WHAT THE TASK REQUIRES – Look for "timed" in each line of the entries, and return the matching lines.

INPUT –
——

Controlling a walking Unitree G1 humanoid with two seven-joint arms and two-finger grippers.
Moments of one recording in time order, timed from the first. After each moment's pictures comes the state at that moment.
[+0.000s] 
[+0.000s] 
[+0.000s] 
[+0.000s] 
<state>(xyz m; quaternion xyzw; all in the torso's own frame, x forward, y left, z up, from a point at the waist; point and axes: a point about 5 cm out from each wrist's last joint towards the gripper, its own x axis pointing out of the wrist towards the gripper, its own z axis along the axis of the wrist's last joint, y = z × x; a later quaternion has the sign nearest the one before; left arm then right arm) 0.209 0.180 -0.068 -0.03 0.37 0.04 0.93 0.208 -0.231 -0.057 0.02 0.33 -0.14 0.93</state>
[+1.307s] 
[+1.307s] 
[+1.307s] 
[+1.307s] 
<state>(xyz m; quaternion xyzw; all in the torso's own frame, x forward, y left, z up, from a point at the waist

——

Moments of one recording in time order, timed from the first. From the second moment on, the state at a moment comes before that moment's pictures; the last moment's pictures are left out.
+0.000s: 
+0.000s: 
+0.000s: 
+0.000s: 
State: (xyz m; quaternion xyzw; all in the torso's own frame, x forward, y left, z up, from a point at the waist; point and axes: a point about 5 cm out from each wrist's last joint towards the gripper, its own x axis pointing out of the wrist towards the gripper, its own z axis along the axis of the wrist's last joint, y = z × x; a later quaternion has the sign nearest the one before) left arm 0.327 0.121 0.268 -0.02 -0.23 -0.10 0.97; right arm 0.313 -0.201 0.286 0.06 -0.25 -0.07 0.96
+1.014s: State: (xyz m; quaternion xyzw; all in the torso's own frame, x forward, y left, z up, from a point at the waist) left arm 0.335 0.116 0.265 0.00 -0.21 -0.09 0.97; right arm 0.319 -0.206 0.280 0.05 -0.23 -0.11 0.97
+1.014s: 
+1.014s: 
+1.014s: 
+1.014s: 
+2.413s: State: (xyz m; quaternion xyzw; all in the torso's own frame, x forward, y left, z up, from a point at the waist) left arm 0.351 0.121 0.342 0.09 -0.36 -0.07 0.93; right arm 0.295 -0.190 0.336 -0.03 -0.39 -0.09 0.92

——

EXERCISE OUTPUT –
Moments of one recording in time order, timed from the first. After each moment's pictures comes the state at that moment.
Moments of one recording in time order, timed from the first. From the second moment on, the state at a moment comes before that moment's pictures; the last moment's pictures are left out.

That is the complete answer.